This research demonstrates that LLMs, combined with readily available voice synthesis tools, enable fully automated vishing attacks at unprecedented scale and minimal cost. Through the development and evaluation of two proof of concept architectures — a modular pipeline and a Realtime system using OpenAI’s API — I show that the technical barriers to mass voice-based fraud have effectively collapsed. The project encompasses the complete attack lifecycle: from automated victim profiling through to real-time conversational manipulation, revealing that sophisticated vishing no longer requires human operators or specialised expertise.
Vishing represents an escalating cybersecurity threat, with scammers stealing an estimated $16.6 billion in 2024 alone [1]. Unlike text-based phishing, which victims can scrutinise at their own pace, vishing exploits real-time voice interaction to manipulate emotions and establish trust before critical thinking engages [2]. This threat landscape is being fundamentally transformed by advances in AI. Current LLMs exceed 95% accuracy on reasoning benchmarks that challenged systems just years ago [3], while voice-native architectures now achieve human-like latency and naturalness [4]. The convergence of these capabilities with plummeting costs creates conditions for automated fraud at scales previously unimaginable.
This work builds upon and extends recent research demonstrating AI’s capacity for social engineering. While Figueiredo et al. establish that LLMs could conduct vishing with manually crafted personas [5], and Toapanta et al. show voice cloning’s effectiveness with static scripts [6], my research addresses three critical gaps. First, I demonstrate end-to-end automation without human intervention: from data scraping through attack execution. Second, I systematically evaluate mainstream LLM compliance with malicious requests, finding 66–100% success rates with basic prompting. Third, I provide economic analysis showing attacks cost as little as $0.074 per call, making mass deployment financially viable even at low success rates.
The technical implementation involves two distinct architectures that illustrate different trade-offs in the attack design space. The modular system achieves 4.7-second perceived response latency at minimal cost by orchestrating separate components for speech recognition, LLM processing, and voice synthesis. The Realtime architecture leverages OpenAI’s native voice capabilities to achieve 639ms latency (indistinguishable from human conversation), representing the first documented adversarial use of this API.

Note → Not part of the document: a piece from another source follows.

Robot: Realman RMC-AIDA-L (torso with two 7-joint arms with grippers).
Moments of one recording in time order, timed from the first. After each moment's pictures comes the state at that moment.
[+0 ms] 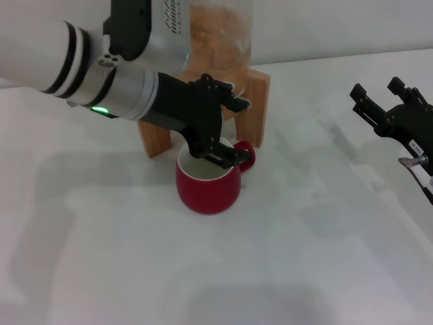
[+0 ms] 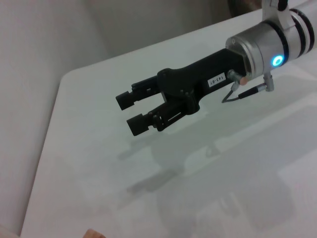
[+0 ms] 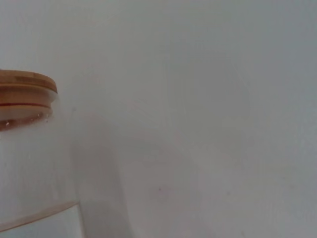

The ethical dimensions of this research warrant explicit acknowledgment. While demonstrating these vulnerabilities creates risks of misuse, the alternative — allowing capabilities to develop in criminal contexts without public awareness — poses greater harm. All testing was conducted entirely by the author, using synthetic data and controlled environments, with no actual victims targeted. By documenting these threats transparently, this research aims to catalyse defensive developments before widespread criminal adoption occurs, recognising that the democratisation of AI capabilities makes prevention through obscurity no longer viable.